For the next two hours, Kyros taught her the first breath of a modified Void-Walker technique. He taught her how to let the mist enter her channels not to nourish them, but to "Weight" them. It was a brutal process. By the end of the session, Sylas was panting, her skin covered in a cold, black sweat that smelled of copper. But when she swung her dagger at a training post, the blade moved with a silent, heavy velocity that left no trail in the air.

"I... I felt it," she whispered. "It felt like my arm wasn't there, but the blade was heavier than a mountain."

"You are learning to be a ghost," Kyros said.

Suddenly, a high-pitched, metallic screech echoed through the valley. It wasn't a Crawler, and it wasn't a bird of prey. It was the sound of a command.

Kyros looked up. A silver-winged falcon was circling the camp, a small scroll tube attached to its leg. The bird was an 'Echo-Raptor' the preferred messenger of Lord Valerius, capable of traveling hundreds of kilometers in an hour.

The bird dove with surgical precision, landing on Captain Harlen's shoulder. Harlen, who had been dozing in the sun, jumped and took the scroll with trembling hands. As he read it, his face turned from pale to a ghostly white.

"Kyros!" Harlen shouted, his voice cracking with a fear he couldn't hide. "Get over here! Now!"

Kyros walked over, his expression unchanged.

"The Selection Trials are being officially 'Validated' by the Celestial Observers in ten days," Harlen stammered, holding the scroll as if it were a death warrant. "Lord Valerius is ordering all branch-family heirs and 'Potential Variables' back to the estate. Even the exiles. They're holding a grand ceremony for Marcus's Ascension to First Heir."

Harlen looked at Kyros with a mix of awe and dread. "The decree says all children of the main line must be present for the 'Covenant Blessing.' You're going back, Kyros. They're sending a carriage tomorrow."

Sylas, standing behind Kyros, gripped her dagger. "Back? They just kicked us out to die! It's a trap, Kyros. Marcus just wants an audience for his triumph."

"Of course it is a trap," Kyros said.
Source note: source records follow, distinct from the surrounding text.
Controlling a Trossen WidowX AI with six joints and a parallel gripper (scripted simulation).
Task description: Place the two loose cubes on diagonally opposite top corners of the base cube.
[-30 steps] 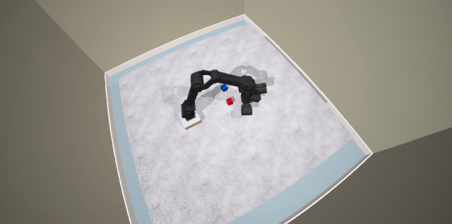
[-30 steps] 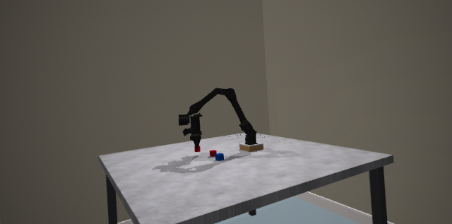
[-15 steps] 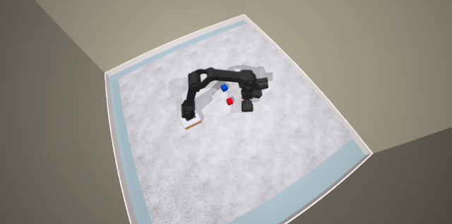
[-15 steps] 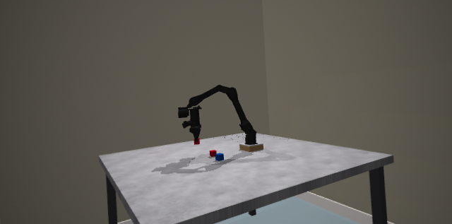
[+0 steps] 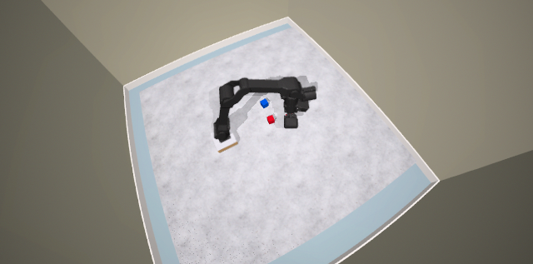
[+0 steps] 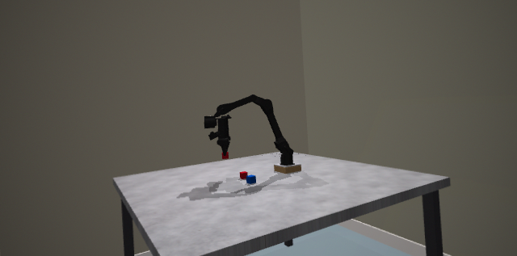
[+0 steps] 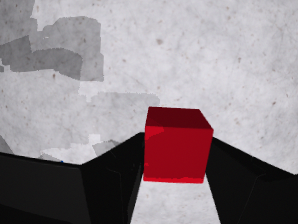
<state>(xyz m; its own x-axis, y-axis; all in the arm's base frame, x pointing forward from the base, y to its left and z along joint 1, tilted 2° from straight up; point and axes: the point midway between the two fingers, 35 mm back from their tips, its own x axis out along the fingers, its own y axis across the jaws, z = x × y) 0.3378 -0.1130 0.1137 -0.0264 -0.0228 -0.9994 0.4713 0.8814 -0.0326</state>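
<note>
My gripper tip is 20 cm to the right of the blue cube, 11 cm above it and 5 cm past it.
</note>
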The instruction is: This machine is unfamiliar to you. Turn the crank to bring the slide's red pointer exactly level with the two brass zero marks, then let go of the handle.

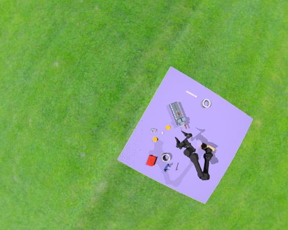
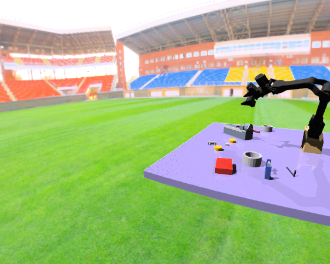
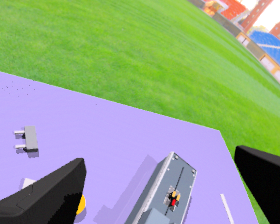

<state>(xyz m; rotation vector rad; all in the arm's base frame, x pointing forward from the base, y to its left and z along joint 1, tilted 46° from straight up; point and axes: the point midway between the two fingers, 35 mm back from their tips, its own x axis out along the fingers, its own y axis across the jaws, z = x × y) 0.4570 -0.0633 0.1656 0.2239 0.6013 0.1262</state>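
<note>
The brown crank handle is 10 cm behind my gripper tip, 12 cm to the right of it and 24 cm below it. From my gripper tip the other things lie so: red block (2 cm behind, 43 cm to the left, 30 cm below); red pointer (5 cm ahead, 19 cm to the right, 23 cm below); small grey bracket (17 cm ahead, 12 cm to the left, 30 cm below).
</note>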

He looked at the silver falcon, then at the distant, jagged peaks where the estate lay. "Marcus wants to finalize his dominance in front of the Celestials. He wants me there to be the 'Hollow' contrast to his 'Sun.' He wants to ensure that when the Tithe is called, the choice is clear and the family's pride is preserved at the expense of its weakest links."

Variable: Return to Estate. Goal: Infiltration of the Covenant Blessing. Current Power: 47% Integration. Calculated Result: Chaos.

"Tell the messenger to wait," Kyros told Harlen. "We will return. But we do not return as failures."

He turned to Sylas, his eyes flashing with a cold, violet-indigo light that made her breath hitch.

"We have twenty-four hours left in this valley. We are going back to the Silver-Vein. I need the integration to hit fifty percent before I step back into that glass fortress."

"And if we run into another scout?" Sylas asked.

"Then the valley will correct another mistake," Kyros said.

Kyros walked back toward his tent, his mind already mapping out the structural weaknesses of the Vancroft Great Hall. In his first life, the Covenant Blessing had been the moment he realized he was a slave. In this life, it would be the moment the master realized the leash had been cut. The stage was being set for Marcus's glory, but Kyros was bringing the silence of the void with him.